▸ Task directions:
Below is a listing; copy all of it exactly.

▸ Provided material:
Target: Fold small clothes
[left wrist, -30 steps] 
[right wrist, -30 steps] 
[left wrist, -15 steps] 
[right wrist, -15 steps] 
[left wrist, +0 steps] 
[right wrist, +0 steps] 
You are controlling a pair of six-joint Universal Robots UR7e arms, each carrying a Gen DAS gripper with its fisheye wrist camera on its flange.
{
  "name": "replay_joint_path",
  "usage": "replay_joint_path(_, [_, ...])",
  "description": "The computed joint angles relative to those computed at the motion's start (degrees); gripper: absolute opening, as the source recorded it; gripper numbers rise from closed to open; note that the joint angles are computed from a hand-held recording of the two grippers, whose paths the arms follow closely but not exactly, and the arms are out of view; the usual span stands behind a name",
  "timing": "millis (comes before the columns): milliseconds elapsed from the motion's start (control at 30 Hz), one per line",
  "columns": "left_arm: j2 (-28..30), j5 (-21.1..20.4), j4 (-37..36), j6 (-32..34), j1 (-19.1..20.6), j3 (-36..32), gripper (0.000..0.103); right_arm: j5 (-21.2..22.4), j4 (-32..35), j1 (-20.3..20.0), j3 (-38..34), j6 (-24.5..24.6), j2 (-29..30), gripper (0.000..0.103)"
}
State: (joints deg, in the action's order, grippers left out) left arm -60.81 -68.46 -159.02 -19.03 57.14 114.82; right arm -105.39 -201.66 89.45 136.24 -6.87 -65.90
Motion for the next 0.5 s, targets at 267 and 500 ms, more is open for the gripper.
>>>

▸ Output below:
Target: Fold small clothes
[left wrist, -30 steps] 
[right wrist, -30 steps] 
[left wrist, -15 steps] 
[right wrist, -15 steps] 
[left wrist, +0 steps] 
[right wrist, +0 steps] 
You are controlling a pair of six-joint Universal Robots UR7e arms, each carrying a Gen DAS gripper with its fisheye wrist camera on its flange.
{
  "name": "replay_joint_path",
  "usage": "replay_joint_path(_, [_, ...])",
  "description": "The computed joint angles relative to those computed at the motion's start (degrees); gripper: absolute opening, as the source recorded it; gripper numbers rise from closed to open; note that the joint angles are computed from a hand-held recording of the two grippers, whose paths the arms follow closely but not exactly, and the arms are out of view; the usual span stands behind a name",
  "timing": "millis (comes before the columns): milliseconds elapsed from the motion's start (control at 30 Hz), one per line",
  "columns": "left_arm: j2 (-28..30), j5 (-21.1..20.4), j4 (-37..36), j6 (-32..34), j1 (-19.1..20.6), j3 (-36..32), gripper (0.000..0.103); right_arm: j5 (-21.2..22.4), j4 (-32..35), j1 (-20.3..20.0), j3 (-38..34), j6 (-24.5..24.6), j2 (-29..30), gripper (0.000..0.103)"
}
State: (joints deg, in the action's order, grippers left out) left arm -60.81 -68.46 -159.02 -19.03 57.14 114.82; right arm -105.39 -201.66 89.45 136.24 -6.87 -65.90
Motion for the next 0.5 s, targets at 267 and 500 ms, more is open for the gripper.
>>>

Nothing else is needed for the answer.